1. of an object or idea, satisfactory, pleasing; of a person, pleasant, amusing, decent.

[US]Pittsburgh Courier (PA) 4 Sept. 20/1: I’m as fine as wine when I cross the line.
[US]Babs Gonzales ‘Manhattan Fable’ [lyrics] Everything was fine as wine until he cut into Hollywood eyes.
[US]R.S. Gold ‘Vernacular of the Jazz World’ in AS XXXII:4 276: Jazz Lingo abounds in [...] similes, e.g., [...] fine as wine.
[US]R.S. Gold Jazz Lex. xxii: We should perhaps take note of the brief (c. 1935-c. 1940) vogue of rhyming slang in jazz which, unlike the British practice, was based generally on logical similes: e.g., mellow like a cello; fine as wine; like the bear, I ain’t nowhere (i.e., an extension of the lumbering physical qualifies of the animal to the immobilized spiritual state of a man).
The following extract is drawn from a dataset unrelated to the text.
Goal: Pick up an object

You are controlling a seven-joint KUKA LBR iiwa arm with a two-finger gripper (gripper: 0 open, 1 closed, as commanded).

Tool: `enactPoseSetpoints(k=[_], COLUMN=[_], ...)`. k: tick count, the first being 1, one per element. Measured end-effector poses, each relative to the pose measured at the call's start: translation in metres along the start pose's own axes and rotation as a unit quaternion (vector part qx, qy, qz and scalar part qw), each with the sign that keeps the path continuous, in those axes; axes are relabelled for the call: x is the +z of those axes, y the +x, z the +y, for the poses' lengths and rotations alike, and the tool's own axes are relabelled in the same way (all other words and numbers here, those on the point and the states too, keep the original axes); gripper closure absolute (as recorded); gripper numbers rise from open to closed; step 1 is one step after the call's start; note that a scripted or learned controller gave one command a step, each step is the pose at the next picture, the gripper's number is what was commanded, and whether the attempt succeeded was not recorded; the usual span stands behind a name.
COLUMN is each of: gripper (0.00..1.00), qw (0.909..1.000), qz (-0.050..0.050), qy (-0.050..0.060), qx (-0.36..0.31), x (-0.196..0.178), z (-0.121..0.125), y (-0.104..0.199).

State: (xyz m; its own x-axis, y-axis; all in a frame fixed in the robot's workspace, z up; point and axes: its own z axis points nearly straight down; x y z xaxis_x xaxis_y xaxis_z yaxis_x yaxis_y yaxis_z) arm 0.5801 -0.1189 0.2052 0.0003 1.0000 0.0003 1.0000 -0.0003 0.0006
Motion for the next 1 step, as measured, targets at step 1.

2. referring to any particularly attractive man or woman.

[US]D. Burley Orig. Hbk of Harlem Jive 65: They must’ve seen I’m fine as vines producing green wines.
[US]L. Durst Jives of Dr. Hepcat (1989) 3: And everytime your heart beat the lush little numbers are fine as wine in the summertime and everybody is threaded down just like P on Poly pop, both ends and in the middle.
[US](con. 1940s) H. Simmons Man Walking On Eggshells 157: Jetan was a knockout [...] Jetan had got as fine as wine and ripe for plucking.
[US]E. Torres After Hours 86: This blond chick, fine as wine.
[US]E. Folb Runnin’ Down Some Lines 138: He was as fine as wine.
[US](con. 1975–6) E. Little Steel Toes 75: That girl is naturally fine as wine.

SE in slang uses

In phrases

fine as frog hair (adj.) [pun on SE fine, thin/fine, well]

1. (US) feeling very well or very cheerful.
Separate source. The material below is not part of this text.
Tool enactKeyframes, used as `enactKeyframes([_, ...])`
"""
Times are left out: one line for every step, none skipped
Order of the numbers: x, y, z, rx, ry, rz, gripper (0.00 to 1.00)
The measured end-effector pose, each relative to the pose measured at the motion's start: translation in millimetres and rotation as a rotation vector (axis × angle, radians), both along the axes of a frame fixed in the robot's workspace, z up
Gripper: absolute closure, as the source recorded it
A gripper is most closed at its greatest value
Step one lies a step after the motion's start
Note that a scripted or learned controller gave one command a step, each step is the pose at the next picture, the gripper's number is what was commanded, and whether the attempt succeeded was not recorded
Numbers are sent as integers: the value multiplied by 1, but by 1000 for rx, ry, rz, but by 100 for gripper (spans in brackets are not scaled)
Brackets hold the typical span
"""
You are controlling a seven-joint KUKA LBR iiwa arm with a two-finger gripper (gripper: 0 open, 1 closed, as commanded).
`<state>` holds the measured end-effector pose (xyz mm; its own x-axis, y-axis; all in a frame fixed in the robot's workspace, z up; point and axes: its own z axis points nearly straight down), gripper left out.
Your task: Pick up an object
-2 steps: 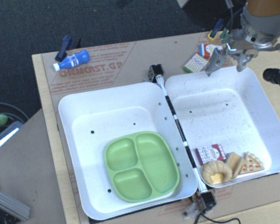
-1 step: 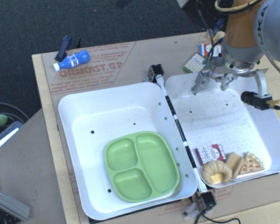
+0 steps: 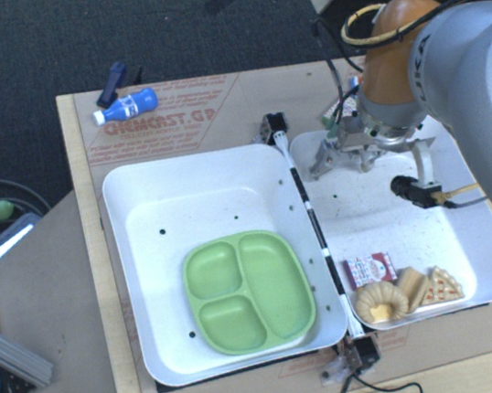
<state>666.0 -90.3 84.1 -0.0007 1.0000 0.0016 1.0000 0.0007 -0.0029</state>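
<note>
Down at the near edge of the right bin, a little cluster: a croissant, a pizza slice, and a small red-and-white packet just behind them. They look like light, hard toy food, probably slick, so take the croissant across its narrow middle. The pincer hangs at the bin's far end, well apart from them; whether it's apart or together, I can't tell.

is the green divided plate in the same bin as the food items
No, the green plate lies in the left bin, while the food items sit at the near end of the right bin.
</note>
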Motion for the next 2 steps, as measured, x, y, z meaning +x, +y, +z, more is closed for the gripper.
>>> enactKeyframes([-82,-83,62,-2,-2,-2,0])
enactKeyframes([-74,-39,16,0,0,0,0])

[US]J.W. Carr ‘Words from Northwest Arkansas’ in DN III:i 79: fine as frog hair, adj. Extremely fine.
[US]W.R. Burnett Dark Hazard (1934) 143: He’s as fine as frog’s hair and his schooling’s been good. He’s only got one dog to beat.
[US]Randolph & Wilson Down in the Holler 179: I heard the following: [...] fine as frog hair.

2. (US) of a person, very attractive; of a place, first-class.
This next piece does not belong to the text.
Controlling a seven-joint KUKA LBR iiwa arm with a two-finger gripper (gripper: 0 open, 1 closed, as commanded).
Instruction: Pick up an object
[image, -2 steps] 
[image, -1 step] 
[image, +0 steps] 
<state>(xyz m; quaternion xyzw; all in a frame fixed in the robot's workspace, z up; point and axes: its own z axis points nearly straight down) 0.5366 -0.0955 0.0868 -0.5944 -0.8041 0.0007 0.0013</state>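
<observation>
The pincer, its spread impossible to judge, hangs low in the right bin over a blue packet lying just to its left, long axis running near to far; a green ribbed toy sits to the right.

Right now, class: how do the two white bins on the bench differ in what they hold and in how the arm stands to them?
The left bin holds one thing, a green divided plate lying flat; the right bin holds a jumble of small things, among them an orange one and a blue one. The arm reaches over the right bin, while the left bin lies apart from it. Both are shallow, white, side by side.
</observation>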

[US]E. Little Another Day in Paradise 145: The room we’re in is finer than frog hairs.
Online Sl. Dict. [Internet] finer than frog hair adj 1. extremely attractive. (‘That girl is finer than frog hair.’).
it’s all very fine, Mr Fergusson, but you don’t lodge here [ref. to Capt. Fergusson, friend of the scapegrace 3rd Marquess of Waterford]

a nonsensical catchphrase of the 1830s.

(con. 1830s) H. Vizetelly Glances Back 103: No end of unmeaning slang phrases [...] were in circulation liming the multitude and the ‘faster’ section of society. One’s ears were incessantly assailed with such cries as ‘What a shocking bad hat!’ ‘There he goes with his eye out!’ ‘How are you off for soap?’ ‘Flare up! and join the union,’ ‘Does your mother know you’re out?’ or ‘It’s all very fine, Mr. Fergusson, but you don’t lodge here.’.